I hate more than anything that Paul has taken away my choices and my control over my life and the kids. I will miss their Christmas special at school and so will they. I told Paul that I was nervous about taking then all by myself and that I would like to check with my family first. He paid no attention to my feelings and booked the flight anyway. Spending $1700 on airline tickets without talking to me was wrong. I welcome the chance to see my family, but I would have loved to have some choice in when I got to go.
Paul has chosen to be defensive about the whole thing: "I can't ever do anything nice for you it always backfires." "If I had known you did want to go see your family I would not have booked the flight." He has chosen to not take any responsibility. I am even angrier that he will not take even a moment to see it from my side, to understand how bad the timing is for me, how important The Wheel was for me, how rude it was to book the flight without talking to my family to see what their plans are, or take into consideration how stressful I find traveling with 3 young children during the holidays by myself.

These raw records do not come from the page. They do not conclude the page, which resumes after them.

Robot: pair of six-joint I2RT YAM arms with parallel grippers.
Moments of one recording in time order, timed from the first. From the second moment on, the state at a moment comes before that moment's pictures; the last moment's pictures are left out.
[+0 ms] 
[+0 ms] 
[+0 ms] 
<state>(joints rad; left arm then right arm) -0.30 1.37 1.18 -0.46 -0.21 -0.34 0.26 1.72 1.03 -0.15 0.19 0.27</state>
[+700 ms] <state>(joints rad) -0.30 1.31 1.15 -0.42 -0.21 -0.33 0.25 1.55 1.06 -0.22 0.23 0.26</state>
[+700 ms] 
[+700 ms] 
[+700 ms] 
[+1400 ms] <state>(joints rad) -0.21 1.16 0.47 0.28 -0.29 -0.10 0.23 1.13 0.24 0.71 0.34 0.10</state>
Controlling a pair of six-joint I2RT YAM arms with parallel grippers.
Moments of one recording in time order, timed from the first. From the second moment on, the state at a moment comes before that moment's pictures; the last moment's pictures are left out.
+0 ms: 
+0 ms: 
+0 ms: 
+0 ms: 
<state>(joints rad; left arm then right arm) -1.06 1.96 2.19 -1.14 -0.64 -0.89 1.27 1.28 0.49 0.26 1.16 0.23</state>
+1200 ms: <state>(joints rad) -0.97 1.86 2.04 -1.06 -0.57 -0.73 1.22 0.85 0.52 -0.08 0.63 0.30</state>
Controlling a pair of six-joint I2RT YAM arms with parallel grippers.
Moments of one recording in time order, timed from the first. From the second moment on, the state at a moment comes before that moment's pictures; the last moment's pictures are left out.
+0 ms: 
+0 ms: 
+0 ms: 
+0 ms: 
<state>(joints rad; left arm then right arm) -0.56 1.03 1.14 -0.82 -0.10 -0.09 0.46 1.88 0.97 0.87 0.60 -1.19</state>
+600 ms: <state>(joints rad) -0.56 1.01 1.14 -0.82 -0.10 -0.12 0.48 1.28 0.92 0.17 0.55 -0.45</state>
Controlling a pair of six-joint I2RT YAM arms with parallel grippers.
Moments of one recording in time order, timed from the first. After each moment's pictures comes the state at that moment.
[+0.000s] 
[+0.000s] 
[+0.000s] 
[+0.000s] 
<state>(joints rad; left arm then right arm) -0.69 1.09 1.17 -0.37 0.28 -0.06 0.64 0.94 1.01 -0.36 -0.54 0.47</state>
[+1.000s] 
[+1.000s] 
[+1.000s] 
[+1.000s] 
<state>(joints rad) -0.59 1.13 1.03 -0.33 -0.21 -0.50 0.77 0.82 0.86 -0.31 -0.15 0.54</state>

I am sorry for the ranting. There is little that makes me feel more frustrated than someone taking my choices away from me. I would love to take the trip after the holidays, but not in December when everyone is so busy and I already had plans that were important to me. I am stuck with timing though and will have to make the best of it, it will cost $200 a ticket to change the date, that would cost me an additional $800.
Paul will even talk me about the whole thing. He just keeps telling me, "This isn't the time to talk about it." "Let's change the subject."
I don't want my family reading this to misunderstand me, I want to come and visit, I am feeling very disappointed that I don't get to start The Wheel and that you don't get any choice on when I come to invade your lives. I will stop ranting and try and cool off.
I am sorry to posting so much frustrated energy today.